### What you should do
Every line with the word "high" in it should be extracted from the data that follows.

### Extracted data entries
━━━━━━━━━━━━━━━━━━━━

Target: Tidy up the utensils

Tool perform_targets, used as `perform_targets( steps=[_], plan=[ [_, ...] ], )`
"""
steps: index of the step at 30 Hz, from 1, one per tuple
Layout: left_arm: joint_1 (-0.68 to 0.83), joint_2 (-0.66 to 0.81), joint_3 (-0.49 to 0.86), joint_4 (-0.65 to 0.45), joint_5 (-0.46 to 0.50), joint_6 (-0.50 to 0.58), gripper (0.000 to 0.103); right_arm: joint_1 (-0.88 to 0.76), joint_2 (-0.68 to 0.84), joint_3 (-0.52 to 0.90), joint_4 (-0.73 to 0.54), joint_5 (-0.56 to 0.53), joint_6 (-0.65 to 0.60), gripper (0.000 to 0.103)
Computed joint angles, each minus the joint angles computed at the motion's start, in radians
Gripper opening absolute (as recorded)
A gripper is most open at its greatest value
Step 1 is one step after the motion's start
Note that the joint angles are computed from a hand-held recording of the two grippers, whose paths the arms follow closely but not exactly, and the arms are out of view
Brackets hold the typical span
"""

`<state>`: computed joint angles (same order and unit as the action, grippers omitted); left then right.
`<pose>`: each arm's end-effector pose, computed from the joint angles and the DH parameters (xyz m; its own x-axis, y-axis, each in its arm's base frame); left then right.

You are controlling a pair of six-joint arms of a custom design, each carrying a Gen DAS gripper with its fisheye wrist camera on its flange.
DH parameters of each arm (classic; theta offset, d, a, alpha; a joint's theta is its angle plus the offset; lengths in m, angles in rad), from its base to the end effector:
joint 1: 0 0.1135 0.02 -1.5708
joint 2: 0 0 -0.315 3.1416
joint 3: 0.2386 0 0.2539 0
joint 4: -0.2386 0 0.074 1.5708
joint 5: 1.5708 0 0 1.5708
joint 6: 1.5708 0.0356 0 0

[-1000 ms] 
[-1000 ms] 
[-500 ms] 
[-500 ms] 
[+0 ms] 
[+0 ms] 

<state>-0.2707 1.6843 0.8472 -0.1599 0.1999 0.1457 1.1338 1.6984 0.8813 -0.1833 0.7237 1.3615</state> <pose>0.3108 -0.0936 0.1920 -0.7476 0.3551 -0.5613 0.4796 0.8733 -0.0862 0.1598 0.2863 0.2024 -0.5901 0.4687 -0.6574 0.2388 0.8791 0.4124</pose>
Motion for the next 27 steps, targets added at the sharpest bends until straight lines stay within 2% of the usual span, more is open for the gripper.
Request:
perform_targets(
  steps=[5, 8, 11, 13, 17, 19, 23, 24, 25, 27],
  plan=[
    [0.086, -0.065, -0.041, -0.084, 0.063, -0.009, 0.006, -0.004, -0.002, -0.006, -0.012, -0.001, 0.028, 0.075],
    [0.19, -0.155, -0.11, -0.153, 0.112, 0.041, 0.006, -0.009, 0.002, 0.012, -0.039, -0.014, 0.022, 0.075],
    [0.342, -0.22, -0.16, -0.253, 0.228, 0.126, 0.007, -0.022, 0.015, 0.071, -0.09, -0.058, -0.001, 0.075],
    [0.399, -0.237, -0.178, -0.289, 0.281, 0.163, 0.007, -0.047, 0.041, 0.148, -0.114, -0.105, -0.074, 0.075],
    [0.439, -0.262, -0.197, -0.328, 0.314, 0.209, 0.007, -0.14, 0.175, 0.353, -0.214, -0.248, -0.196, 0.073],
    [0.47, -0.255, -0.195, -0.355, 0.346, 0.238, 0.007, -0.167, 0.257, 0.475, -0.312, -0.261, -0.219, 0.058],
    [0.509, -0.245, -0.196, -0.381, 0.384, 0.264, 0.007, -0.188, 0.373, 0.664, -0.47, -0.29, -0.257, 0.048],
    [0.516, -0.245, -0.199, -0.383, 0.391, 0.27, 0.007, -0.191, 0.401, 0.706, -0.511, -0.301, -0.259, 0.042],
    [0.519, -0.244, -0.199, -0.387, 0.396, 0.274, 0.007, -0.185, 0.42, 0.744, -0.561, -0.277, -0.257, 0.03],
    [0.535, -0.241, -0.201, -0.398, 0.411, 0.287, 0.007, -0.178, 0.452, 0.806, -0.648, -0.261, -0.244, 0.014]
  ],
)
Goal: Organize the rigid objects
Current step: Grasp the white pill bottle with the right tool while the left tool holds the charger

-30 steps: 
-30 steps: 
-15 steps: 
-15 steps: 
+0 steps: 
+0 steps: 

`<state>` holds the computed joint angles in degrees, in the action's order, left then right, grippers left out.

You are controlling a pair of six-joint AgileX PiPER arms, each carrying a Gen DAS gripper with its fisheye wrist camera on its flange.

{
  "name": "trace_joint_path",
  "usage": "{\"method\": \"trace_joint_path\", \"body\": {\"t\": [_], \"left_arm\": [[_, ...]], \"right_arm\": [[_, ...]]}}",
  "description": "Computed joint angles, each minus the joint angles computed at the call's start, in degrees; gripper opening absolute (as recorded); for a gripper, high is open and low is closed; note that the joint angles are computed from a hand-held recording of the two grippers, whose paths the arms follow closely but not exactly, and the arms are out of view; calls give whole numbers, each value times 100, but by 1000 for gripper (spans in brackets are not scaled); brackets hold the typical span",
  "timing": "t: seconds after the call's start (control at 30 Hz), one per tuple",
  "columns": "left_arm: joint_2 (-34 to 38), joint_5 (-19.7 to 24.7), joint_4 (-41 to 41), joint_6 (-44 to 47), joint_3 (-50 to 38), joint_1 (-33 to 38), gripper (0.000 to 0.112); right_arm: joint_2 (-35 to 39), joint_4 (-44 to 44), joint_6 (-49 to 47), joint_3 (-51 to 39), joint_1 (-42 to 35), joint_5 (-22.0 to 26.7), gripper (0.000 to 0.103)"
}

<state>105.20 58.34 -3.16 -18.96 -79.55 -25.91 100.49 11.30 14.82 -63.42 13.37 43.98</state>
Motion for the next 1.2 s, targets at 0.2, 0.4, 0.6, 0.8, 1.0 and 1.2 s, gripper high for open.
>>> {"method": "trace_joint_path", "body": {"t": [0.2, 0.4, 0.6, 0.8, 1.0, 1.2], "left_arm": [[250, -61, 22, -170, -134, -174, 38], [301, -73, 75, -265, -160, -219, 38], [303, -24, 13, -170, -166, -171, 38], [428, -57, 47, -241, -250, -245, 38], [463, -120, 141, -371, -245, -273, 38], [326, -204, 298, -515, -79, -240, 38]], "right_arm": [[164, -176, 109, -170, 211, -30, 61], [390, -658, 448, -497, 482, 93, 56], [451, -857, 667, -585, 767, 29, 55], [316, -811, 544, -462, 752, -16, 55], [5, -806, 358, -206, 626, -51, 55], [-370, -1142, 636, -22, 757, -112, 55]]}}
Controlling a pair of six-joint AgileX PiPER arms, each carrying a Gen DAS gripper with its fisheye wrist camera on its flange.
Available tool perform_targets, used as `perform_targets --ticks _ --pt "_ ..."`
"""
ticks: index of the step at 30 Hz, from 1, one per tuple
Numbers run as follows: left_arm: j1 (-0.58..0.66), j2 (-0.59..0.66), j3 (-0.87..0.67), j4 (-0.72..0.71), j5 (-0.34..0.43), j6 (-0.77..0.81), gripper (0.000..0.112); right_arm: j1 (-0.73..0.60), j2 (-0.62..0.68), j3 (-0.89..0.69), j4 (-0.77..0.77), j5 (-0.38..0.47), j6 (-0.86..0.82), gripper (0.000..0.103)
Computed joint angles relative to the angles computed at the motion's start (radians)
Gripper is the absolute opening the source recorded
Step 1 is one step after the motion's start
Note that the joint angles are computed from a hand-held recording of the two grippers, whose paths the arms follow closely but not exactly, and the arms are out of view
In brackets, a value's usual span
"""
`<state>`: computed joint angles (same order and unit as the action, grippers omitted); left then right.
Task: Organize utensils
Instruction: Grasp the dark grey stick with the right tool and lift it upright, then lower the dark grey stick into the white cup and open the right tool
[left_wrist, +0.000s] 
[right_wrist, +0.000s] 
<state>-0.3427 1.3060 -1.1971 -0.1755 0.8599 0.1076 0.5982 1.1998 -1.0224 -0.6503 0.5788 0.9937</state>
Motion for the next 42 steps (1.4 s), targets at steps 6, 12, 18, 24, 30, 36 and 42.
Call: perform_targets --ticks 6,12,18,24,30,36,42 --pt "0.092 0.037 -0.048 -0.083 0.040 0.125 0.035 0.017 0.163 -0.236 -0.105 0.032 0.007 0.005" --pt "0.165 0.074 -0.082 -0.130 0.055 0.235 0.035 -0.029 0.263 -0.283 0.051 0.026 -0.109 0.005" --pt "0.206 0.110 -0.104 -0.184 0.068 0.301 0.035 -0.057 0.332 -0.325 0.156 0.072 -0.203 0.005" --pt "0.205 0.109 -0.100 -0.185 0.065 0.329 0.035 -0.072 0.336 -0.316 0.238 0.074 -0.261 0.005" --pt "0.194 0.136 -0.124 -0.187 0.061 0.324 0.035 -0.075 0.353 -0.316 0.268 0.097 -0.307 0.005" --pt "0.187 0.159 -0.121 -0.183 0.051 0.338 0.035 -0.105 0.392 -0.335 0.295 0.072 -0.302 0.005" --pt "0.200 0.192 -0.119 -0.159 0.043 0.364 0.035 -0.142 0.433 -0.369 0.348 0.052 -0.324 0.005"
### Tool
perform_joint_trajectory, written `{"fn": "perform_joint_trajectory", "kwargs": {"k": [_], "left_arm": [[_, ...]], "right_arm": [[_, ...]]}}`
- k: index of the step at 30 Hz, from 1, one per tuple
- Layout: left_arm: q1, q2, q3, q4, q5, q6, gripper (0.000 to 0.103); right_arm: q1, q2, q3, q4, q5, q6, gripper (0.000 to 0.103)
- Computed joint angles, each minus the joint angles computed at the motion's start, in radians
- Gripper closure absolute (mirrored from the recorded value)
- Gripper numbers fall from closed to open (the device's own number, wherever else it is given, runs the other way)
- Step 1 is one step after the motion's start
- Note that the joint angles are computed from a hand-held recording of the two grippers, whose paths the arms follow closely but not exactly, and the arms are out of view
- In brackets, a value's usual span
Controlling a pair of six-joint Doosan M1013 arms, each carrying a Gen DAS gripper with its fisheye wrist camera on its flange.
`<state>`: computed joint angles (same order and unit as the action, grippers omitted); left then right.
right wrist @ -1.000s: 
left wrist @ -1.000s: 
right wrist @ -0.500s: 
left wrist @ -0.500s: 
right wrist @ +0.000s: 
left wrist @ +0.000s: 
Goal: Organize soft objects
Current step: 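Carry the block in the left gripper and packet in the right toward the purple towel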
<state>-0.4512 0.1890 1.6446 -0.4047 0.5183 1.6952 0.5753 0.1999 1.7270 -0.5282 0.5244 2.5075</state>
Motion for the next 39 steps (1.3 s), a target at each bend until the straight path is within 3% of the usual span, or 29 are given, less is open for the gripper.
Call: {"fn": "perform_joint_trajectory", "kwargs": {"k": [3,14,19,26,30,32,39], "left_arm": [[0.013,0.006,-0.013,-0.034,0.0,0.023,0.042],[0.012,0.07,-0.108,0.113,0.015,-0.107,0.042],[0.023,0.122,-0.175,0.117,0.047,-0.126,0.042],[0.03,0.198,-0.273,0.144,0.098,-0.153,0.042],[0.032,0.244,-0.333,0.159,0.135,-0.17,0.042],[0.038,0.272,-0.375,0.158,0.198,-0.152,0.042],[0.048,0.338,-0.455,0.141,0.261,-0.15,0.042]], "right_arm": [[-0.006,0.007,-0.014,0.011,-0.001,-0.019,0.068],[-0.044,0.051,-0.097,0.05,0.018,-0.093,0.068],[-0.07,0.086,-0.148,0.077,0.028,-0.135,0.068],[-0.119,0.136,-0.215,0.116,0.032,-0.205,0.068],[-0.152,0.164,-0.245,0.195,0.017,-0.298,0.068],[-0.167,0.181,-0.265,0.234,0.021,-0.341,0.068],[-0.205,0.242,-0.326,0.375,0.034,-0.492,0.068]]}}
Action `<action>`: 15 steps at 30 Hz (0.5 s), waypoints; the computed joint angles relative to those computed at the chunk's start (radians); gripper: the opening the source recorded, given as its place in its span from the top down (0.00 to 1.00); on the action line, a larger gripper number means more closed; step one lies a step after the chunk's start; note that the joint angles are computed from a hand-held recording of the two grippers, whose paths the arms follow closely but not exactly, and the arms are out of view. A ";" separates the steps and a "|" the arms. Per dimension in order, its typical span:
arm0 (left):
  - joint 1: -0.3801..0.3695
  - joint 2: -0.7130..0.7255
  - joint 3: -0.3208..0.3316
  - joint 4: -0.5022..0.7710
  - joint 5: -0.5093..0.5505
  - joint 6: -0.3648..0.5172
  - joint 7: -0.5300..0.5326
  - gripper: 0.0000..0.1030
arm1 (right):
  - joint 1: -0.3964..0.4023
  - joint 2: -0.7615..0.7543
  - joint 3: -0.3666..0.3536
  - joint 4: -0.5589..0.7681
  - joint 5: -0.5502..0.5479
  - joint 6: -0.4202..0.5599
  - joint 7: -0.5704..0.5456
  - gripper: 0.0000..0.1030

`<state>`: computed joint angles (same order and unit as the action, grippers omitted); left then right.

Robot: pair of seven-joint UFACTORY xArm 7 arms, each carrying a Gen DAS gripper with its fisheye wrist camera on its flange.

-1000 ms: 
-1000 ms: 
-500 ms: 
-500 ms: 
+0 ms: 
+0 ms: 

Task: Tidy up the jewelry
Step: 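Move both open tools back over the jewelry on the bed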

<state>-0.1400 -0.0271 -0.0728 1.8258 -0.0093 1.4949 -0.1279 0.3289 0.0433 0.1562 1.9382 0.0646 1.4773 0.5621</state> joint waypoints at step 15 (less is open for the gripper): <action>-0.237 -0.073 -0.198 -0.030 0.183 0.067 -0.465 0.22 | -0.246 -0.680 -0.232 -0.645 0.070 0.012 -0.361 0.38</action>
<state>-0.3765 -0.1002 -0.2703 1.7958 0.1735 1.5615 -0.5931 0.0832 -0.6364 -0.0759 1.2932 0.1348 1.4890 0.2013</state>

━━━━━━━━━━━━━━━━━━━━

### Result of the task
  "description": "Computed joint angles, each minus the joint angles computed at the call's start, in degrees; gripper opening absolute (as recorded); for a gripper, high is open and low is closed; note that the joint angles are computed from a hand-held recording of the two grippers, whose paths the arms follow closely but not exactly, and the arms are out of view; calls give whole numbers, each value times 100, but by 1000 for gripper (spans in brackets are not scaled); brackets hold the typical span",
Motion for the next 1.2 s, targets at 0.2, 0.4, 0.6, 0.8, 1.0 and 1.2 s, gripper high for open.

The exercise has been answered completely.